Berlin focus group meeting

In the course of the project SoMeCat, the nexus institute initiated a focus group. Nexus invited 12 students from the Technical University Berlin and the Beuth University of Applied Sciences Berlin on August 27, 2013. For two hours, the hosts, Christoph Henseler and Kerstin Franzl, created an interactive group setting were the participants exchanged individual experiences and perspectives. The vivid discussion alternately took place in plenary sessions and small group debates of just 3 or 4 students. The questions and discussions focused on the participants’ daily usage of social media and web 2.0 tools in private life and for academic purposes, their ways of coping with technological change and how teaching methods in university and social media use go together.

Interestingly all students use social media in their daily life, most of them both for academic purposes and private purposes. However, the perspective on the technological change is not homogeneous. Some students feel they often get in contact with new developments, some rather seldom. Moreover, most students perceive social media as a support to their academic courses.
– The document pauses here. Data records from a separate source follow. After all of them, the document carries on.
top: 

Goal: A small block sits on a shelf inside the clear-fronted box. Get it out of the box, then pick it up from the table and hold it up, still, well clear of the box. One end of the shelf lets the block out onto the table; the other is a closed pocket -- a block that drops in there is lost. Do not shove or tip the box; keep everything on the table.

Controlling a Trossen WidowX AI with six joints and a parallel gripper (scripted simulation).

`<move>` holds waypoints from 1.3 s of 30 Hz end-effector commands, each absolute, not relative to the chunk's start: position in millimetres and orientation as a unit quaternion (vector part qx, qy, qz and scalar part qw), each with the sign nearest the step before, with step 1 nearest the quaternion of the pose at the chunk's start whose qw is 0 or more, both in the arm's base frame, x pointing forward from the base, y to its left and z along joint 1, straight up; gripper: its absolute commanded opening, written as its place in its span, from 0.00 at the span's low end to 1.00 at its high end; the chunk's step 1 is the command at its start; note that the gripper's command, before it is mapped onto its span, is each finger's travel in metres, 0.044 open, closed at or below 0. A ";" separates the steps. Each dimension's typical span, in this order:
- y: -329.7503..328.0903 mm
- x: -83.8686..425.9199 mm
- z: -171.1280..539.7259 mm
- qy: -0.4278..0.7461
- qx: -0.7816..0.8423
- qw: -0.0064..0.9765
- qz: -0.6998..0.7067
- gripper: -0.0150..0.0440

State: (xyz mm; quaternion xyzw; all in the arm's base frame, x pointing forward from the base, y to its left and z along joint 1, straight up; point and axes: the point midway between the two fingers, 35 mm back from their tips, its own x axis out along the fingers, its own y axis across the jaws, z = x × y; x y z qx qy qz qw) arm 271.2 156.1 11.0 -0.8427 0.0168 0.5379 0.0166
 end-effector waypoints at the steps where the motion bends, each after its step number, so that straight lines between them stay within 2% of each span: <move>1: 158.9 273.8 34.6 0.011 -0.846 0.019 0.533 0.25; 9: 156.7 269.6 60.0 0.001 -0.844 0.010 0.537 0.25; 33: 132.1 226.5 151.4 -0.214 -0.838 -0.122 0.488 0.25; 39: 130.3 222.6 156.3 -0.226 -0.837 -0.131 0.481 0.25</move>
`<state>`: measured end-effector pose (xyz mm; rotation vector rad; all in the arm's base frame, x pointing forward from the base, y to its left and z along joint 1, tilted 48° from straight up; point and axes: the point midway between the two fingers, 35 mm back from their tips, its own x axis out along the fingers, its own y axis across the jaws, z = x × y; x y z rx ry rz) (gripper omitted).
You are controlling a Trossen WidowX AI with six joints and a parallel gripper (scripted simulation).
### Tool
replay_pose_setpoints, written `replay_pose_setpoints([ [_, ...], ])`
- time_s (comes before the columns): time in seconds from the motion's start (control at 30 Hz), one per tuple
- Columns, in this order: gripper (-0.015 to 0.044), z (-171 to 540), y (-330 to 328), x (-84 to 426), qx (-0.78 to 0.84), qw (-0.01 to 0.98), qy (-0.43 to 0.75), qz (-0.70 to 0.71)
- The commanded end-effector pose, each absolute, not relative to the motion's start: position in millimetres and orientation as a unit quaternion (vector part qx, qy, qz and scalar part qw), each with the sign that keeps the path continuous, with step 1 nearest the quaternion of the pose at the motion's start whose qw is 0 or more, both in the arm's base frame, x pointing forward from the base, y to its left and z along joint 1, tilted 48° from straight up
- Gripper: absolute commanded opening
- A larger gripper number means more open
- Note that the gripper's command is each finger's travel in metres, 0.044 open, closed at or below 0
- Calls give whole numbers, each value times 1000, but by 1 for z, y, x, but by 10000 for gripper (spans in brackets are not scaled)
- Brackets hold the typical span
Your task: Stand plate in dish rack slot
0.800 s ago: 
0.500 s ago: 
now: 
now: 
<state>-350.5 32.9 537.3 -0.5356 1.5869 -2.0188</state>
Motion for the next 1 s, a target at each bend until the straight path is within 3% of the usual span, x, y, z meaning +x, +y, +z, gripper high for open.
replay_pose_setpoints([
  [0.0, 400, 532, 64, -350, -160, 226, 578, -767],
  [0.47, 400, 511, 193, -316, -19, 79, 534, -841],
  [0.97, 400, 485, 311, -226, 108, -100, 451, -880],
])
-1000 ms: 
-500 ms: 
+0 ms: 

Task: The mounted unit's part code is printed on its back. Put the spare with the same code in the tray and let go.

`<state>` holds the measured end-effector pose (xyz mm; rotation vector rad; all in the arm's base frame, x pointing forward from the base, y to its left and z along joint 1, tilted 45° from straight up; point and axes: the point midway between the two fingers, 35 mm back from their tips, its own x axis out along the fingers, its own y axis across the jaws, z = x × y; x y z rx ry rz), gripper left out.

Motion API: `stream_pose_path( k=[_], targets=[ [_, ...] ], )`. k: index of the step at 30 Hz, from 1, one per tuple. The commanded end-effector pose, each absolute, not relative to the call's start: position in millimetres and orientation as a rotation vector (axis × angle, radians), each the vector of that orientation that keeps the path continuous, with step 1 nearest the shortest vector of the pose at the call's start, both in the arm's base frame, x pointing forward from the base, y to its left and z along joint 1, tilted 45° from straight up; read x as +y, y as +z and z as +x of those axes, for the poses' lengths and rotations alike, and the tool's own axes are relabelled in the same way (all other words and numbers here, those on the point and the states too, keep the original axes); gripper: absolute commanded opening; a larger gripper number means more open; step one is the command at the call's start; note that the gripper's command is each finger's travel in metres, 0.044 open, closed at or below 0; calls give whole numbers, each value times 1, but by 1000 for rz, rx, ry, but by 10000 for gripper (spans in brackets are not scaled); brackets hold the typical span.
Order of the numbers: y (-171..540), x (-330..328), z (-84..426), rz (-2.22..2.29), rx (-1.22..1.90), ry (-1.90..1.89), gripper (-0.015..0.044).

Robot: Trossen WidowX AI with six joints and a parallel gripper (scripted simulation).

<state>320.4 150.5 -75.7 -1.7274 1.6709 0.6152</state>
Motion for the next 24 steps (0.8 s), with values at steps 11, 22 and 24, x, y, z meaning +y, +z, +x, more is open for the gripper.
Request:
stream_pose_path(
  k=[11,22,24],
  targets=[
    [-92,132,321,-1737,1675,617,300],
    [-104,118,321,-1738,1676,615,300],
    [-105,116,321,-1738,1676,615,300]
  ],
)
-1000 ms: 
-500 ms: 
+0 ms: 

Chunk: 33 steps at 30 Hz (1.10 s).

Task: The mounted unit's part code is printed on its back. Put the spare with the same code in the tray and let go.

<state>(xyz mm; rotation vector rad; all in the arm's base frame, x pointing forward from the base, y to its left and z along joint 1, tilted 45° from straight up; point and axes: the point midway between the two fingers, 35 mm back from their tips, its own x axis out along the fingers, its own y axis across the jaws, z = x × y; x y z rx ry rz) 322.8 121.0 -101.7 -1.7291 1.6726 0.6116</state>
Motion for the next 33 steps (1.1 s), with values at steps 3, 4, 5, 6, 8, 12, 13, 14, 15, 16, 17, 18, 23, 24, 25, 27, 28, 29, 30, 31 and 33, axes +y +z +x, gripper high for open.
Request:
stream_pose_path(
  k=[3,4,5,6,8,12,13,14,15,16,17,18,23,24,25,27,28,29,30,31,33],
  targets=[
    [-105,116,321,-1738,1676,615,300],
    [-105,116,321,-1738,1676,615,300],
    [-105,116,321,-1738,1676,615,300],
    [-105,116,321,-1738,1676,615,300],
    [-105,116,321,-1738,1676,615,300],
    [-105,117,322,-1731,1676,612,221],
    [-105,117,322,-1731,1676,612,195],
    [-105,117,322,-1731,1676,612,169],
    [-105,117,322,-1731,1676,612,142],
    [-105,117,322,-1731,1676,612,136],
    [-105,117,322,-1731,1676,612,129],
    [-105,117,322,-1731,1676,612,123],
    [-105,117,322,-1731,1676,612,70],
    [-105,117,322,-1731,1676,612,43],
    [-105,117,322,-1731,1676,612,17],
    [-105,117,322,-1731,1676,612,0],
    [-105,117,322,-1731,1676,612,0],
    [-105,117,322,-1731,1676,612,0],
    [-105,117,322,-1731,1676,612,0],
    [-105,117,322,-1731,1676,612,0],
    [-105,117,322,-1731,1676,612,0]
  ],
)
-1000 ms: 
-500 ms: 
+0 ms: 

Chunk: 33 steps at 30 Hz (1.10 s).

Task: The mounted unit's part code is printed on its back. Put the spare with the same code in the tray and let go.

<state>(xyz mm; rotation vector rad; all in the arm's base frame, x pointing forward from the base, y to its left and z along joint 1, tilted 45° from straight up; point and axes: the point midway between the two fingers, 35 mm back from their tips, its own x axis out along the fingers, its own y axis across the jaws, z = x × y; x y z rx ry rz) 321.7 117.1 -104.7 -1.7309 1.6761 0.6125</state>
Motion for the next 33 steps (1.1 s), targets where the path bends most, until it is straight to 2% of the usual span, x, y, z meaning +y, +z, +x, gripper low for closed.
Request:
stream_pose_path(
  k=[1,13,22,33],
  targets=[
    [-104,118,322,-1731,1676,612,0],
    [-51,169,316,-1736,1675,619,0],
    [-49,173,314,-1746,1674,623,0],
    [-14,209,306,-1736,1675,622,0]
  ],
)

The intensity of social media use is diverse among the students (due to differences in teacher’s preferences or engagement and due to student’s preferences), still there are some common tendencies: The students very much value that teaching material is available online all the time. Communication functions on moodle are hardly used and instead, students create facebook groups by themselves in order to discuss, exchange files or arrange team meetings. Furthermore, most students think that instructors’ teaching style is at the moment not suitable for the integration of social media into university courses. This is not completely the fault of the teachers – the current level of e-learning tools is just not appropriate. In this situation, to make full use of the existing social media tools requires strong interest and advanced technical skills from the teachers. Unfortunately, only very few teachers meet these demands. Eventually, all students agree that social media should be integrated into group work, project team work, presentations and exercises. It s very useful when several students have to work on one seminar paper or presentation and many students think that social media is helpful in order to prepare for exams. Still a minority criticizes that it takes too much time to write everything down.

The answers from the focus group present a valuable contribution to the SoMeCat project in order to create new social media tools for institutions of higher education.